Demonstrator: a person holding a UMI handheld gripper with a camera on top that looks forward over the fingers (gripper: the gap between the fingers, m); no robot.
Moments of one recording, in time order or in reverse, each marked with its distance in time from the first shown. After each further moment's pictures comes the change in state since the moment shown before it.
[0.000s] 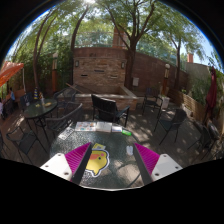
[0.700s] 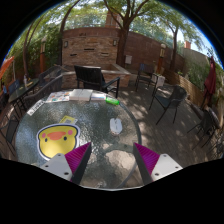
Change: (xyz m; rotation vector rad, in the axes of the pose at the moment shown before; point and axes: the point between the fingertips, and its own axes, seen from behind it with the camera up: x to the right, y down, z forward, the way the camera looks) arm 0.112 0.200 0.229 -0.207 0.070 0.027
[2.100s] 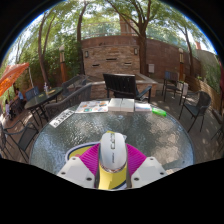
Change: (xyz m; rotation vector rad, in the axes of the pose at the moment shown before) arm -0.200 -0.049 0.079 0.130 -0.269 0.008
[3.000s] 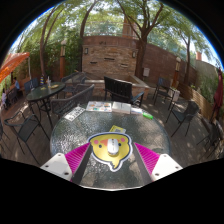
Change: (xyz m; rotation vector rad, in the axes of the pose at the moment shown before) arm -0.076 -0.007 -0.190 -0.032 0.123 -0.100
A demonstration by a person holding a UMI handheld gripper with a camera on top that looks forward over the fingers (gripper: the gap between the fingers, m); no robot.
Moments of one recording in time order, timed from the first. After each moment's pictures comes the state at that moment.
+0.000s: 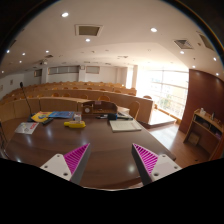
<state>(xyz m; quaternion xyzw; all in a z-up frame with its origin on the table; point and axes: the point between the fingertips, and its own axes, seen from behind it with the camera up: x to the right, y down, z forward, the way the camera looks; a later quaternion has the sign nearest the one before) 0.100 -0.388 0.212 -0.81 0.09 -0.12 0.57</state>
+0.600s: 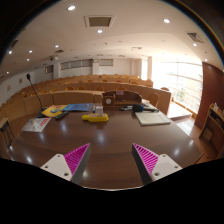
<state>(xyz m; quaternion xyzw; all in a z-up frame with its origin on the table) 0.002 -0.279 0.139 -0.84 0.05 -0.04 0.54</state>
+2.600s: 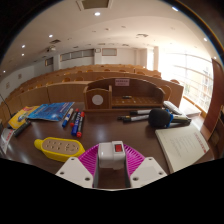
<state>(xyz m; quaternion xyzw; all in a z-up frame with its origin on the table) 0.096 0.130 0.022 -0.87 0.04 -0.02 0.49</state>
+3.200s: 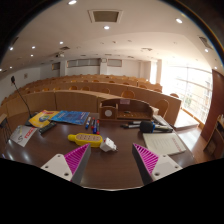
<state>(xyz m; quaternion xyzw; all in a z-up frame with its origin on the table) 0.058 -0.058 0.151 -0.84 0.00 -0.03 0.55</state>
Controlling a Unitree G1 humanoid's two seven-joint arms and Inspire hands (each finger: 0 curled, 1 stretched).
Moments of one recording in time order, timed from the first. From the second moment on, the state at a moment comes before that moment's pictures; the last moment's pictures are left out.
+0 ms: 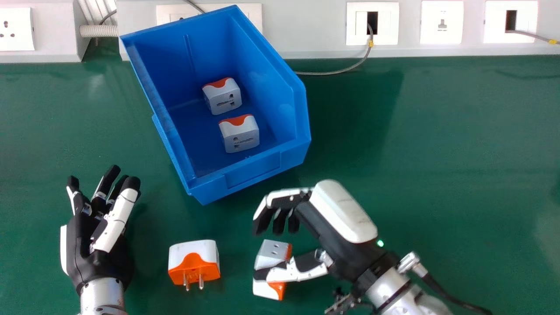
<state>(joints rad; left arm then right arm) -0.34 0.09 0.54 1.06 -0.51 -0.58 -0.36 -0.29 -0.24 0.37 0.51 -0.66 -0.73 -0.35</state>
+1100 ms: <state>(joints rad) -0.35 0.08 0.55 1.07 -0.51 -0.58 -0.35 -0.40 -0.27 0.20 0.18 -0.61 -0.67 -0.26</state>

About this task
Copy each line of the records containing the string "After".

Answer box
Moments of one recording, in time order or in reverse, each marked with its distance in time from the first shown. After each further moment's pictures comes the change in state since the moment shown before it.
Moments of one recording in time order, timed from the first. After each moment's pictures comes the state at that moment.

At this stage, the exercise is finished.